CSF-1 ophthalmic solution (pilocarpine hydrochloride 0.4%, Orasis Pharmaceuticals), a presbyopia eye drop candidate, met the primary safety and efficacy endpoints in the first of 2 phase 2b studies, and Marjan Farid, MD, ABO, discussed the results during a presentation at the American Society of Cataract and Refractive Surgery’s2022 annual meeting in Washington, D.C.

Farid is clinical professor of ophthalmology, and director, Cornea, Cataract and Refractive Surgery, Ocular Surface Disease Program, School of Medicine at the University of California San Diego.

In the first trial, the results showed that 47% of participants treated with CSF-1 achieved a 3-line or more increase in the distance-corrected near visual acuity (DCNVA) at 1-hour after drop instillation on day 15. This was in contrast to 16% reaching that level in the vehicle group. This difference reached significance (p = 0.0002).

The secondary endpoint also was reached, with 80% of participants treated with CSF-1 achieved a 2-line or greater increase in the DCNVA compared to 43% in the vehicle group; this difference also reached significance (p = 0.0001).

In addition, the distance or night vision did not decrease as a result of treatment with CSF-1.

Farid pointed out that the safety profile showed that the drug was well tolerated. The most often reported adverse events reported by over 5% of participants were pain on instillation in 5.5%, headache in 9.1%, and visual blurring in 10.9%. All episodes were considered mild, transient, and resolved without treatment.

In addition to the primary endpoint, Farid added that “meeting the secondary endpoint of a 2-line or more gain is important, especially for early presbyopes, whose vision may not yet be impaired enough to achieve gains of more than 3 lines.

The investigators were also encouraged that the distance and night vision were not affected negatively.

Post-hoc analysis

Preeya K. Gupta, MD, who is in private practice in Cary, North Carolina, reported the results of the second study, a post-hoc evaluation of the primary endpoint of sustained improvement with CSF-1 treatment.

The analysis showed that after 1 dose of CSF-1, 47% of binocularly treated participants showing an improvement of 20/40 VA level or better consistently over an 8-hour period on day 15. In addition, in participants treated both monocularly and binocularly, the percentage who achieved sustained DCNVA improvements was higher in those treated with CSF-1 compared with treatment with vehicle in those assessed for sustained 20/40 vision across all time points (p < 0.05).

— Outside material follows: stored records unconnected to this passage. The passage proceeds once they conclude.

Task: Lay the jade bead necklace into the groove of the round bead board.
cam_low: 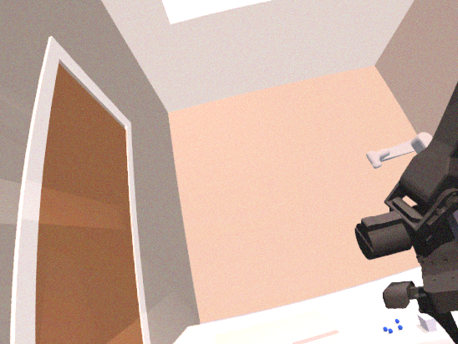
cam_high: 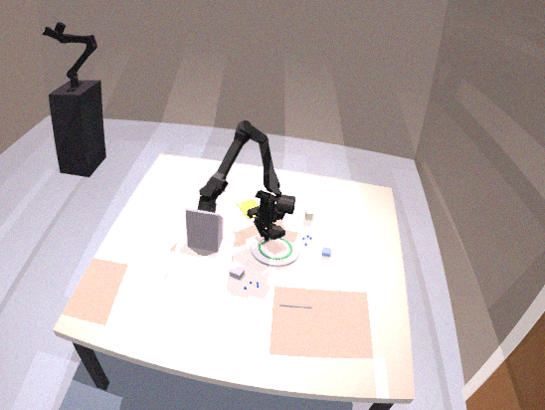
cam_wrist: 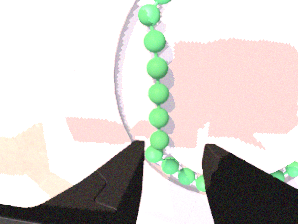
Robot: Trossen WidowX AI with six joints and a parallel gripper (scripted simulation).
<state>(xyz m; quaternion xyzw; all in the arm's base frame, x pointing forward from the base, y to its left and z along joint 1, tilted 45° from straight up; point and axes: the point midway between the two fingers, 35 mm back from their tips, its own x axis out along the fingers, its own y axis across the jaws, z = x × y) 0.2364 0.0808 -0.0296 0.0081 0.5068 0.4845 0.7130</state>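
Right now the round white bead board is 50 mm ahead of my gripper tip, 10 mm to the right of it and 30 mm below it. The rest, counted from my gripper tip: yellow sheet 90 mm behind, 240 mm to the left, 40 mm below; then blue block 260 mm ahead, 10 mm to the left, 30 mm below; then cream block 170 mm ahead, 230 mm to the left, 20 mm below.
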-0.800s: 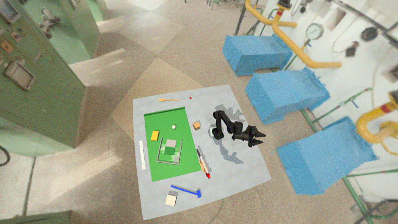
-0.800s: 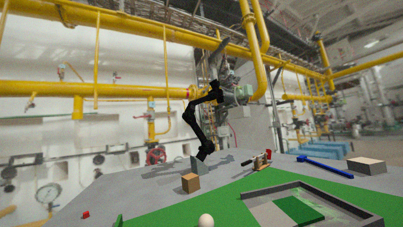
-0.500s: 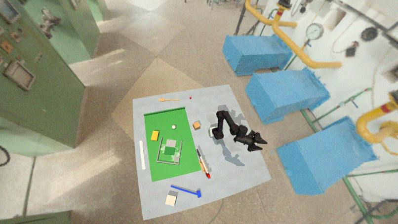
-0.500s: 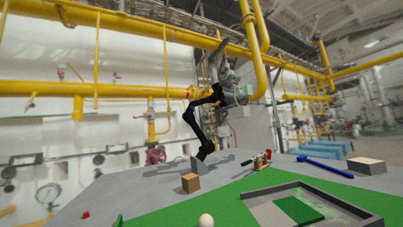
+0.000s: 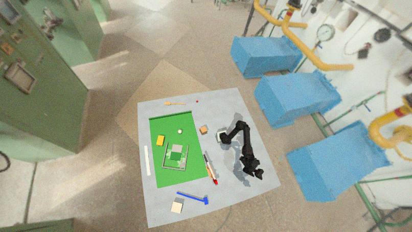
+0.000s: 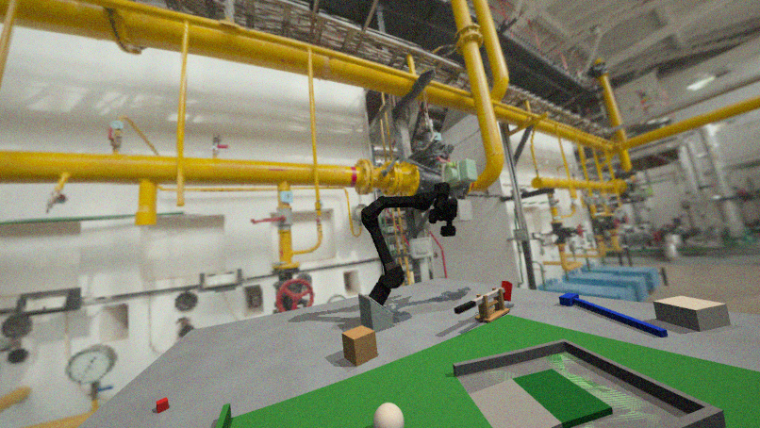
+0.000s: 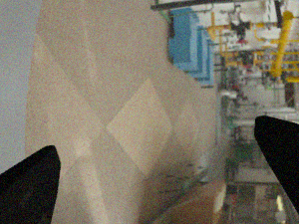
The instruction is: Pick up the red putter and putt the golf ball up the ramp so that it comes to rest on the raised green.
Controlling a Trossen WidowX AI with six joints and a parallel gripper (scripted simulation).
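Now: the stand 280 mm below my gripper tip, 280 mm ahead of it and 190 mm to the right of it. Round my gripper tip: orange cube: 620 mm to the right, 280 mm below, 220 mm ahead; white golf ball: 670 mm to the right, 460 mm ahead, 290 mm below; blue putter: 500 mm ahead, 300 mm below, 20 mm to the right.
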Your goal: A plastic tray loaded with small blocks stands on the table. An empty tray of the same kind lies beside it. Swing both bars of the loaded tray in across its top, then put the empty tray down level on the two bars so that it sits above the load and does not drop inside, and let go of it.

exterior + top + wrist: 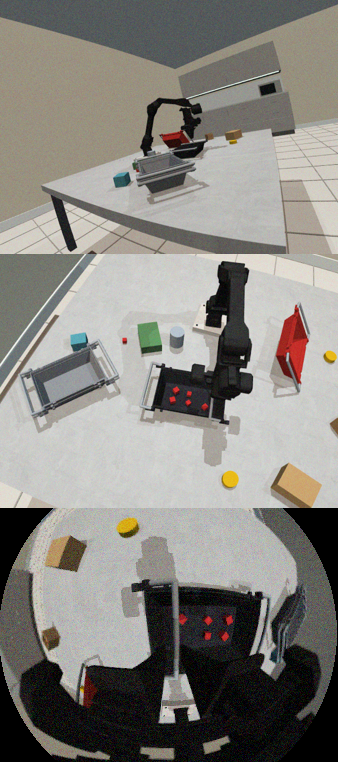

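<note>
Right now my gripper tip is 300 mm to the right of the red tray, 260 mm past it and 20 mm above it. Also, from my gripper tip: tan box 280 mm to the left, 260 mm ahead, 60 mm below; green block 270 mm to the right, 240 mm behind, 70 mm below; grey cylinder 240 mm behind, 160 mm to the right, 60 mm below.
</note>
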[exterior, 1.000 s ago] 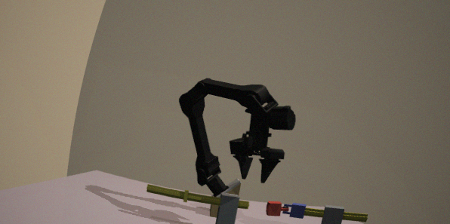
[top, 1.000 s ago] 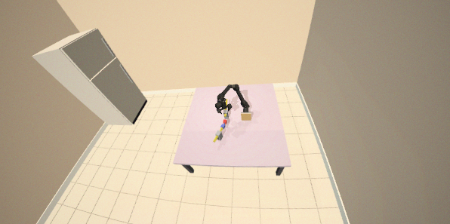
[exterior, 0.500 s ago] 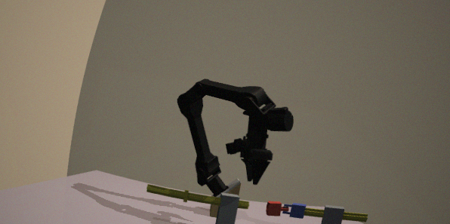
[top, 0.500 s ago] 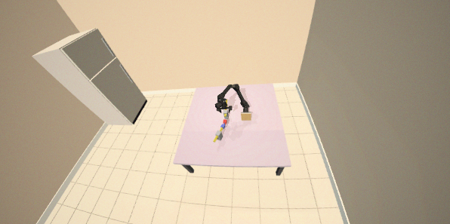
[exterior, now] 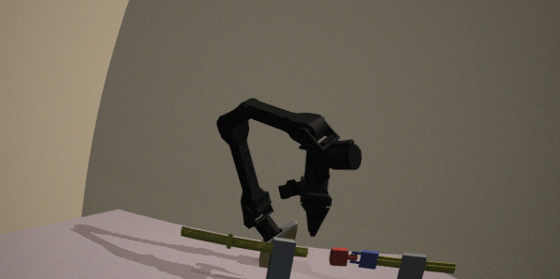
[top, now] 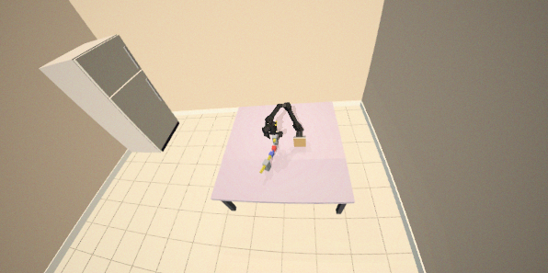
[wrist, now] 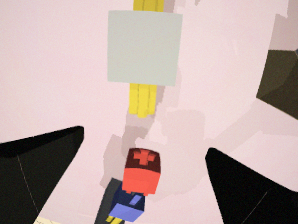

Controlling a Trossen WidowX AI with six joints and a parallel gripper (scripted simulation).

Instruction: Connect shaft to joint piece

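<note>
Right now the red joint piece is 1 cm ahead of my gripper tip, 8 cm to the left of it and 5 cm below it.
</note>
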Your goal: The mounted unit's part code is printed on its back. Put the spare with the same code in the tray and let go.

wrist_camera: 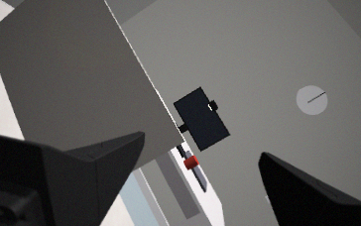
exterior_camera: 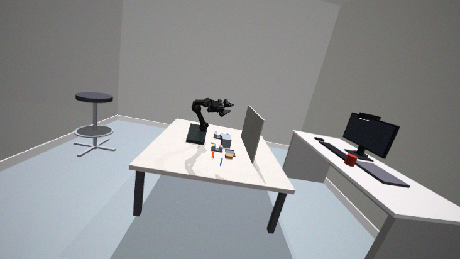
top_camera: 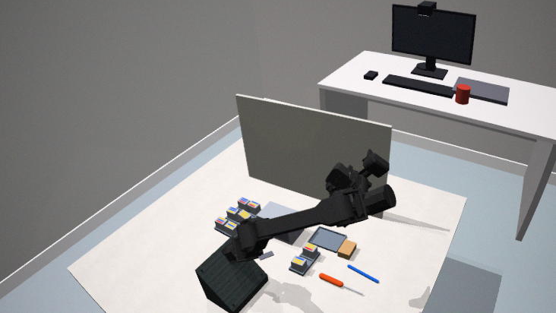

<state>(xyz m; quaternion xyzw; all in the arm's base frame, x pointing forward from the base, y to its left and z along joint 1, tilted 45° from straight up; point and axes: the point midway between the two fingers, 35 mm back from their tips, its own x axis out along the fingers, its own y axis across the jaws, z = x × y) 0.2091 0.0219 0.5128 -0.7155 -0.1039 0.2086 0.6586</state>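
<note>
Right now my gripper tip is 57 cm to the right of the grey spare block, 47 cm above it and 4 cm past it. From my gripper tip the other things lie so: blue pen 50 cm below, 4 cm to the right; then tan block 49 cm below, 6 cm to the left, 6 cm ahead; then tray 51 cm below, 17 cm to the left, 8 cm ahead.
</note>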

“These results, which showed that a greater proportion of participants receiving CSF-1 achieved sustained functional near vision of 20/40 or better compared to vehicle when tested binocularly, demonstrates clinically meaningful improvement that would allow individuals treated with CSF-1 to more easily conduct day-to-day activities requiring near vision,” Gupta said.

Gupta added that binocular summation, which is the superiority of binocular performance over monocular performance, is involved with improved visual acuity.

“Achieving binocular summation is an important marker for evaluating efficacy of potential treatments for this age-related condition,” Gupta concluded. “In this study, the proportion of participants who reached sustained functional near vision, 20/40 or better distance-corrected near visual acuity, was higher in patients treated binocularly compared to those treated monocularly, showing the potential for CSF-1 to help patients achieve binocular summation, and ultimately improved functional near vision.”